Razões para a integração

O facto de os investidores estarem agora a pôr todos os esforços nas fontes de retorno das suas carteiras e não tanto no veículo em si, não será o único fator que está a levar as gestoras com gamas de fundos ativos e indexados a unificar equipas na Europa. Há razões ainda mais poderosas como, por exemplo, que o número de selecionadores e analistas de fundos na região se esteja a reduzir como consequência da consolidação que está a acontecer no sector e de centralização de serviços que estão a levar a cabo as empresas maiores, presentes em diferentes países, como o objetivo de aforrar custos.

“Quando a relação estava baseada nas restrições, alguns dos custos que implicavam fazer as due diligences se vejam mitigados pelos próprios fluxos das restrições. Agora que isto já não existe, a seleção de fundos tornou-se num custo para nós”, reconhece Jaime Broderick, CEO de banca privada da UBS no Reino Unido.

A tudo isso há que reunir a digitalização de processos e as novas metodologias de seleção de fundos, que faz agora com que os selecionadores tendam a passar um primeiro filtro quantitativo para ficarem unicamente com uma lista limitada de produtos nos quais centram o seu interesse. “Isto é uma realidade com um alcance desigual a nível europeu. Em alguns países, como França, este fenómeno está a ser muito impulsionado. Entre outros, como na Espanha ou Alemanha, ainda não se está a deixar sentir com tanta virulência. Atualmente, centenas de vendedores de fundos batem à porta dos selecionadores, mas estes dão preferência a quem tem um bom produto que lhes interessa”, indica Philip Kalus, CEO da Accelerando Associates.

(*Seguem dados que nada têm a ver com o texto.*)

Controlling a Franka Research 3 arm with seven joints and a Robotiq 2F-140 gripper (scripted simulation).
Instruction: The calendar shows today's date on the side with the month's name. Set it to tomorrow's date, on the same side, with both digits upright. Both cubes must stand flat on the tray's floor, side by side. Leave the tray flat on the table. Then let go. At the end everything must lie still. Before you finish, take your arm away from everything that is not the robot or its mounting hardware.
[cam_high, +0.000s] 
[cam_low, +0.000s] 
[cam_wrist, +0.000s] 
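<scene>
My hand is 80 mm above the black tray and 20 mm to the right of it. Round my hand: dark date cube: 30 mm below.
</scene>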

Esse incessante bater à porta dos selecionadores por parte dos diferentes membros que integram as equipas comerciais das gestoras é outra das razões que força as gestoras a unificar equipas. No caso de um fundo de fundos, por exemplo, que investe tanto em fundos ativos como passivos, não faz sentido fazer o cliente perder tempo ao solicitar uma reunião com o vendas de fundos ativos e no dia seguinte com o comercial de fundos passivos. O mais eficiente é fazer uma reunião na qual se apresente toda a gama e deixá-lo decidir.

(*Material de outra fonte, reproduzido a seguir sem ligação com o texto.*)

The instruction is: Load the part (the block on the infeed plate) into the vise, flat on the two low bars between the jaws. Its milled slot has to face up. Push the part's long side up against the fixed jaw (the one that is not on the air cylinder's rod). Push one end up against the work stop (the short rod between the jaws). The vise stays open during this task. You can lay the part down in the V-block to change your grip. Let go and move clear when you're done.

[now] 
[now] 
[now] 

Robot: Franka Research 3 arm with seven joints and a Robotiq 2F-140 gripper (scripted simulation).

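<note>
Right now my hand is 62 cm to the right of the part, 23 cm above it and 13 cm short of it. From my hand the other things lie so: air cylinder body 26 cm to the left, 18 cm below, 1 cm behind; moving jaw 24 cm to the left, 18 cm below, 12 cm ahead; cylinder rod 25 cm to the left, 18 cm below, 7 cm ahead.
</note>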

As duas formas de estruturar as equipas

As gestoras que estão a apostar em redefinir as suas estruturas comerciais estão a optar por duas vias. Esta é a forma como a BlackRock irá pôr em prática a nível europeu, integrando as suas equipas comerciais de gestão ativa e indexada. O vendas tem um profundo conhecimento tanto da gama ativa como passiva. Isto dá como resultado que, em vez de segmentar as suas vendas por tipologia de produtos, como tinha feito até agora, a entidade realiza a divisão em função do tipo de clientes. É algo que aplicam no escritório ibérico, que Aitor Jauregui dirige há um ano.

Este é o caminho que também elegeram algumas gestoras que – como a Fidelity ou a Goldman Sachs AM – estão a dar os seus primeiros passos no negócio da gestão passiva. Não criam equipas específicas de produtos passivos, mas apoiam-se nos recursos já existentes para apresentar ao cliente todas as opções que têm à sua disposição.

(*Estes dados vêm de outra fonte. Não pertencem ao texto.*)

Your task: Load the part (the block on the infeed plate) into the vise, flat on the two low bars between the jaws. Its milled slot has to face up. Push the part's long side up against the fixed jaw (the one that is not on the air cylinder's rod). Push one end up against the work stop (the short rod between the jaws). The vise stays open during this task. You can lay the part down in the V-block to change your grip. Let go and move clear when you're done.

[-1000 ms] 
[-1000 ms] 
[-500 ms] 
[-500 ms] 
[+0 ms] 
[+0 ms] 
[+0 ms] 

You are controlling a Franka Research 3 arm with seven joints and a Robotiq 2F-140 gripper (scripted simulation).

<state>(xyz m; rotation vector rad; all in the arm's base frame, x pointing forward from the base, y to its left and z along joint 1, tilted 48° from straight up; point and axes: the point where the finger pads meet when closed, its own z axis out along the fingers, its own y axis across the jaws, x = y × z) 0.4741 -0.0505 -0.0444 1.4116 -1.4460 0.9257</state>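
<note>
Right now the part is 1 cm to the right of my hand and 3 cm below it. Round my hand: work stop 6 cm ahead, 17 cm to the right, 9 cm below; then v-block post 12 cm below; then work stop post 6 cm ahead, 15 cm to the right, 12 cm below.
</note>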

A outra opção é a de contar com um profissional dedicado exclusivamente à promoção da gama de produtos indexados da casa, mas que este comercial vá às reuniões com clientes em conjunto com os vendas encarregues de posicionar a gama de fundos ativos. Os que apostam nesta via consideram que assim poupa-se tempo ao cliente e pode trazer valor mantendo conversas em torno de que tipo de veículo é mais eficiente para investir nos distintos segmentos de mercado. Na realidade, é a mesma estratégia que as gestoras anteriores, mas em vez de ir um vendas às reuniões, participam dois, cada um especializado num tipo de veículo.

Seja de que for elegiam, o que está claro é que unificar equipas comerciais é a última tendência que a indústria está a viver a nível europeu.